§ **Your instructions**
Report how many lines of the listing contain the string "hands", with no other words.

§ **Given data**
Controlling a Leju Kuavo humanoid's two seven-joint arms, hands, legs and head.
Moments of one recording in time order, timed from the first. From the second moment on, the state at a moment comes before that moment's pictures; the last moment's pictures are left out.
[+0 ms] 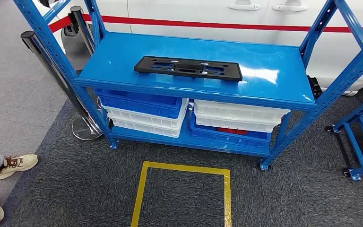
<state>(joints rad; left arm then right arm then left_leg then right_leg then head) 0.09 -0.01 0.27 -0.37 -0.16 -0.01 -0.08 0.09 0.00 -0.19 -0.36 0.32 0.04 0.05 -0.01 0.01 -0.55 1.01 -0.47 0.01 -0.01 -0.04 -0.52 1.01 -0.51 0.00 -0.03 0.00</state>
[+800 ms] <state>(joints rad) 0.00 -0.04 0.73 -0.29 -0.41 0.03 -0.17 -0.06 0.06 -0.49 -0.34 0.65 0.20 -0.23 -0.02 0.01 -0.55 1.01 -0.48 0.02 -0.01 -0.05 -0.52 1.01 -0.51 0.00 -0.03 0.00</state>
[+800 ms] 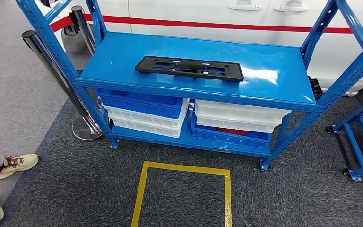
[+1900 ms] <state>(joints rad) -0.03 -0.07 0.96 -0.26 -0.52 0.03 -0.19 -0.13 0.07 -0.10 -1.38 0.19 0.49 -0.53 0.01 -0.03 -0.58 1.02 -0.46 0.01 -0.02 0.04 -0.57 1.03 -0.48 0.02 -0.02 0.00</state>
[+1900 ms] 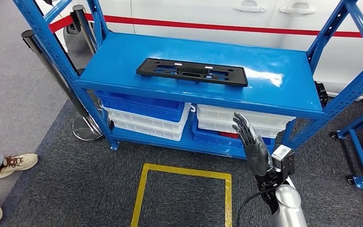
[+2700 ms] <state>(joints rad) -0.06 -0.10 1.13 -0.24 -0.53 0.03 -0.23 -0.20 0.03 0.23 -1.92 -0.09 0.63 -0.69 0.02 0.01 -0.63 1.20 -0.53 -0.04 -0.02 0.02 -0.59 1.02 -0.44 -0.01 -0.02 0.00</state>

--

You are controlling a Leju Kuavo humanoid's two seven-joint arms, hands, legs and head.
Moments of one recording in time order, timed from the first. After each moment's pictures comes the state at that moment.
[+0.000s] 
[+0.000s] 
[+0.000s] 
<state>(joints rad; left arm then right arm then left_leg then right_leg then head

§ **Response to the task**
2